Ce n'est pas la première fois que Charlotte Easton se heurte au système social britannique. À l'issue d'un entretien téléphonique pour évaluer sa situation et bénéficier d'une allocation d'autonomie personnelle (PIP), l'Anglaise s'était vu envoyer un courrier du service.

Or, étant aveugle, elle avait dû demander à sa mère de lui lire le contenu de la lettre. Charlotte Easton a depuis contacté la DWP pour que les lettres qui lui sont adressées soient écrites en braille ou envoyées sur sa messagerie électronique, à laquelle elle peut accéder grâce à un lecteur d'écran.

Charlotte Easton n'est malheureusement pas la seule dans cette situation.
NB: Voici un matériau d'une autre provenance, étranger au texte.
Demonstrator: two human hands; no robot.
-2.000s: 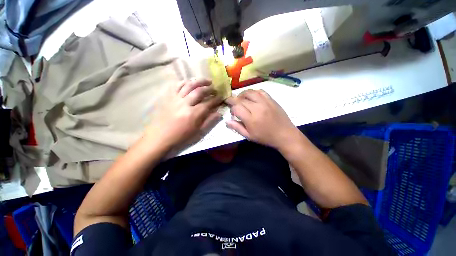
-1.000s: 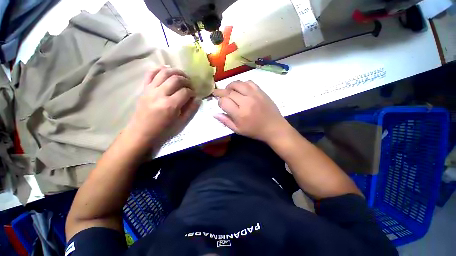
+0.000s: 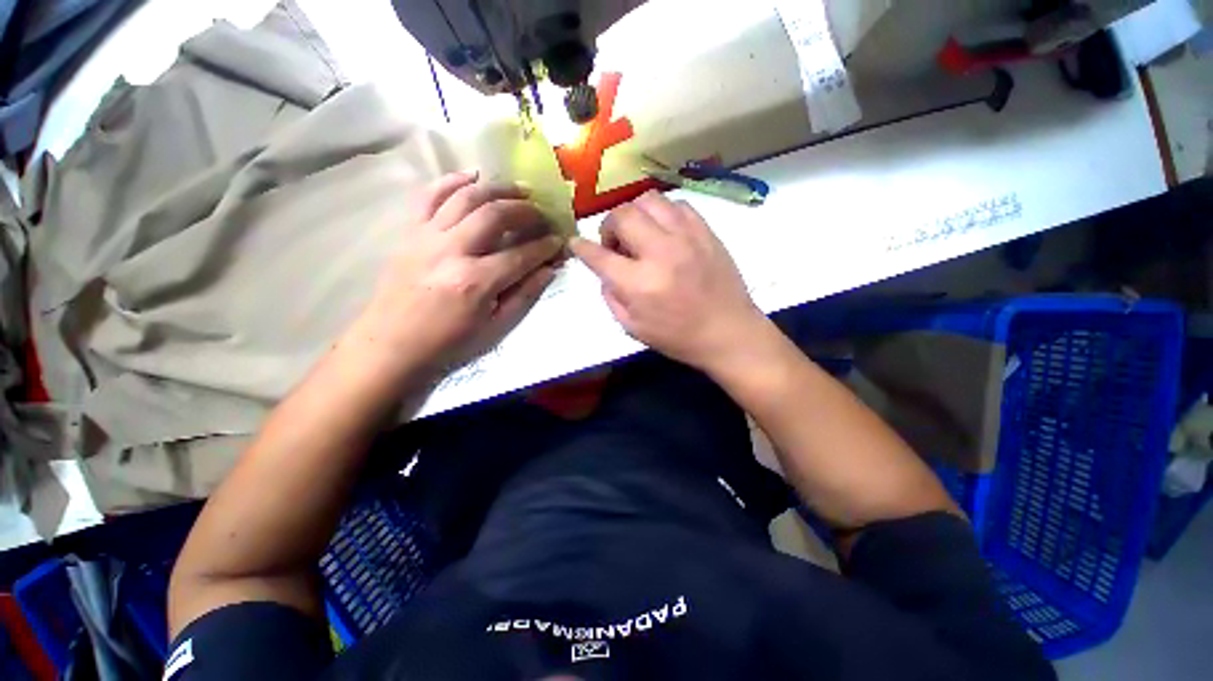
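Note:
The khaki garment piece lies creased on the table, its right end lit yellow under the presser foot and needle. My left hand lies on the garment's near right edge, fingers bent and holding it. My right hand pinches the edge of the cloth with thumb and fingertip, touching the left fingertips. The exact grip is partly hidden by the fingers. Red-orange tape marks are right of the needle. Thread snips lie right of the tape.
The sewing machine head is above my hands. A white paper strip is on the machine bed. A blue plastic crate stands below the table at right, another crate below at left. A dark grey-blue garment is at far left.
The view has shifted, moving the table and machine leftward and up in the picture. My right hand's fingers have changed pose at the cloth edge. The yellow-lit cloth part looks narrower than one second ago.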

D'après une enquête réalisée par l'association britannique Sense auprès de 1.001 personnes souffrant de handicaps au Royaume-Uni, 43 % d'entre elles ont été contactées à plusieurs reprises par le DWP dans un format qui ne répondait pas à leurs besoins, alors qu'elles avaient préalablement indiqué au service leur handicap.

Un système défectueux?

Plusieurs organisations caritatives et défenseurs des droits des personnes handicapées ont critiqué le système de prestations sociales britannique, affirmant que des demandeurs vulnérables ont été acculés à la précarité après s'être vu refuser des allocations injustement.

En 2020, une polémique s'était élevée après qu'Errol Graham, un homme souffrant de graves troubles mentaux, était mort de faim, huit mois après la suppression de ses prestations d'invalidité.

"Nos recherches ont révélé de graves failles dans le système de prestations sociales, dont les personnes handicapées paient le prix", a déclaré Richard Kramer, directeur général de Sense.

"Il est inacceptable que des personnes souffrant de handicaps complexes se sentent humiliées et effrayées, et que leur état se détériore à cause de l'évaluation de leurs prestations sociales", a-t-il poursuivi.

L'évaluation de la capacité de travail, dont a fait l'objet Charlotte Easton, pour déterminer les bénéficiaires de l'aide sociale ESA, devrait être réformée en 2025, indique The Guardian.

"Des millions de personnes dépendent de notre système de protection sociale chaque année et il est essentiel qu’il soit accessible à tous ceux qui en ont besoin. C’est pourquoi nous travaillerons en étroite collaboration avec les personnes handicapées pour réformer le système actuel afin qu’il leur fournisse le soutien dont elles ont besoin", a affirmé un porte-parole de la DWP.